> AIM OF THE TASK
Verbatim output of the lines below is required, with the images omitted.
============================================================
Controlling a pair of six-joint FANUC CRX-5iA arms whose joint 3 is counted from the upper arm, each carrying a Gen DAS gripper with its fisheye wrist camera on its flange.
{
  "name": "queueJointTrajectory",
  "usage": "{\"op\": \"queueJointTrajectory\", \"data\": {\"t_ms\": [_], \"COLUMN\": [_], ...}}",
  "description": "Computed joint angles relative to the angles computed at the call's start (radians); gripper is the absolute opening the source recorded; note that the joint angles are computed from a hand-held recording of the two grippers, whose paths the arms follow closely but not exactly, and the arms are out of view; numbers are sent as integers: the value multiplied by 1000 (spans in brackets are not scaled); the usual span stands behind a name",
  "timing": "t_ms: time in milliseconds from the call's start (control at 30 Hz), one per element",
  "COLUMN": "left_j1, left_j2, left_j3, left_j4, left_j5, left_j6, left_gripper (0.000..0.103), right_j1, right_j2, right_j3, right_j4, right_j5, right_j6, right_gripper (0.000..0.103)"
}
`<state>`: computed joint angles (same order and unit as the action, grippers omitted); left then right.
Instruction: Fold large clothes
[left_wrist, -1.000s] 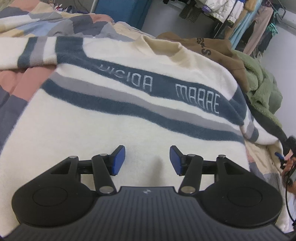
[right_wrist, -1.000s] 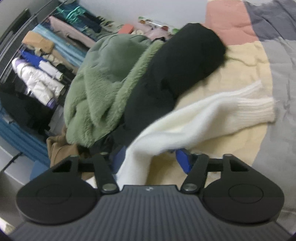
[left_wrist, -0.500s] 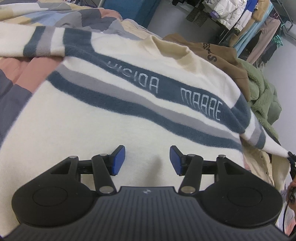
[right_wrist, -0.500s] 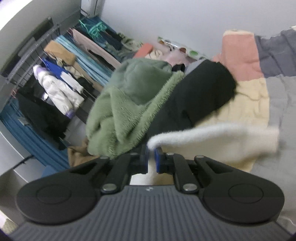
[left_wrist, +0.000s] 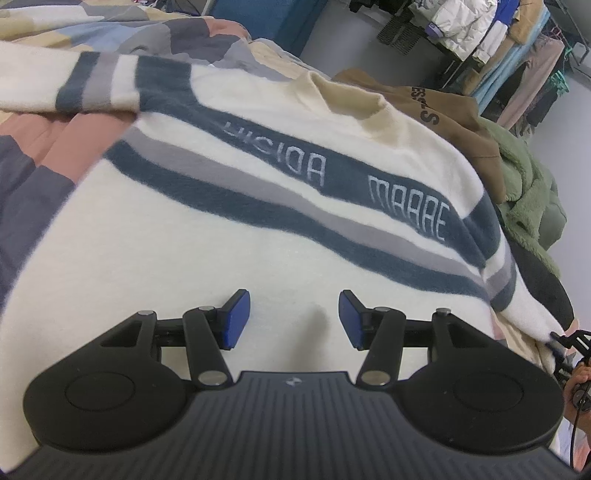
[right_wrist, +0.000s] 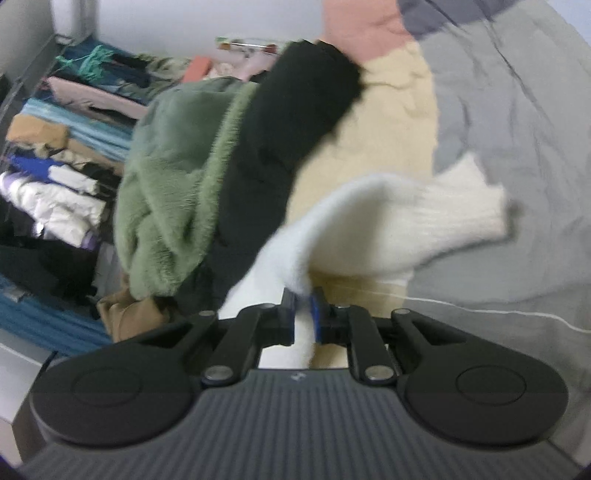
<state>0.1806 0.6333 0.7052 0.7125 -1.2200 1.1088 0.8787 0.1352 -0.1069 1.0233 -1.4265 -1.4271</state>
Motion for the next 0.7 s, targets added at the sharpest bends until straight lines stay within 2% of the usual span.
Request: {"op": "queueJointTrajectory", "data": {"t_ms": [33,67,100,200,367,533,700], "left_j1": [0,-1,-3,-6,-8,-13,-16], "left_j2": [1,0,0,0,-2,-2,-4], "left_j3": [2,1,2,6,-3,0,-3], "left_j4": [-1,-2,-6,-15,-20,-30,-36], "left_j5": [-2,-1,-1,1,7,10,16], "left_j6": [4,7,7,3,-3,3,2], "left_gripper": [59,59,59,59,59,59,59], "right_j1": [-2,-2,-1,-2,-24,-51,-74], "right_j2": [-5,-10,-16,-51,-84,-65,-96], "right_j3": [-8,-17,-31,-110,-188,-177,-231], "right_j4": [-10,-15,-16,39,78,124,203], "right_j5": [12,19,22,49,80,17,-35], "right_j6": [-23,-54,-94,-199,-272,-254,-214], "right_gripper": [41,69,82,82,82,82,82]}}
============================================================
> RESULT OF THIS TASK
Controlling a pair of six-joint FANUC CRX-5iA arms whose joint 3 is counted from the upper arm, each carrying a Gen DAS gripper with its fisheye wrist camera on its flange.
{
  "name": "queueJointTrajectory",
  "usage": "{\"op\": \"queueJointTrajectory\", \"data\": {\"t_ms\": [_], \"COLUMN\": [_], ...}}",
  "description": "Computed joint angles relative to the angles computed at the call's start (radians); gripper is the absolute opening the source recorded; note that the joint angles are computed from a hand-held recording of the two grippers, whose paths the arms follow closely but not exactly, and the arms are out of view; numbers are sent as integers: the value multiplied by 1000 (spans in brackets are not scaled); the usual span stands behind a name",
  "timing": "t_ms: time in milliseconds from the call's start (control at 30 Hz), one per element",
  "COLUMN": "left_j1, left_j2, left_j3, left_j4, left_j5, left_j6, left_gripper (0.000..0.103), right_j1, right_j2, right_j3, right_j4, right_j5, right_j6, right_gripper (0.000..0.103)"
}
`<state>`: computed joint angles (same order and unit as the action, grippers omitted); left then right.
Instruction: Fold large clothes
[left_wrist, -1.000s] 
[right_wrist, -1.000s] 
[left_wrist, -0.500s] 
[right_wrist, -0.500s] 
[left_wrist, +0.000s] 
[right_wrist, +0.000s] 
<state>0.1806 0.6333 0.7052 0.7125 -1.2200 1.1088 0.8787 0.1352 -0.1069 1.0233 -1.4265 -1.4271</state>
Motion for the next 0.7 s, targets added at the sharpest bends until straight lines stay within 2% of the usual span.
Request: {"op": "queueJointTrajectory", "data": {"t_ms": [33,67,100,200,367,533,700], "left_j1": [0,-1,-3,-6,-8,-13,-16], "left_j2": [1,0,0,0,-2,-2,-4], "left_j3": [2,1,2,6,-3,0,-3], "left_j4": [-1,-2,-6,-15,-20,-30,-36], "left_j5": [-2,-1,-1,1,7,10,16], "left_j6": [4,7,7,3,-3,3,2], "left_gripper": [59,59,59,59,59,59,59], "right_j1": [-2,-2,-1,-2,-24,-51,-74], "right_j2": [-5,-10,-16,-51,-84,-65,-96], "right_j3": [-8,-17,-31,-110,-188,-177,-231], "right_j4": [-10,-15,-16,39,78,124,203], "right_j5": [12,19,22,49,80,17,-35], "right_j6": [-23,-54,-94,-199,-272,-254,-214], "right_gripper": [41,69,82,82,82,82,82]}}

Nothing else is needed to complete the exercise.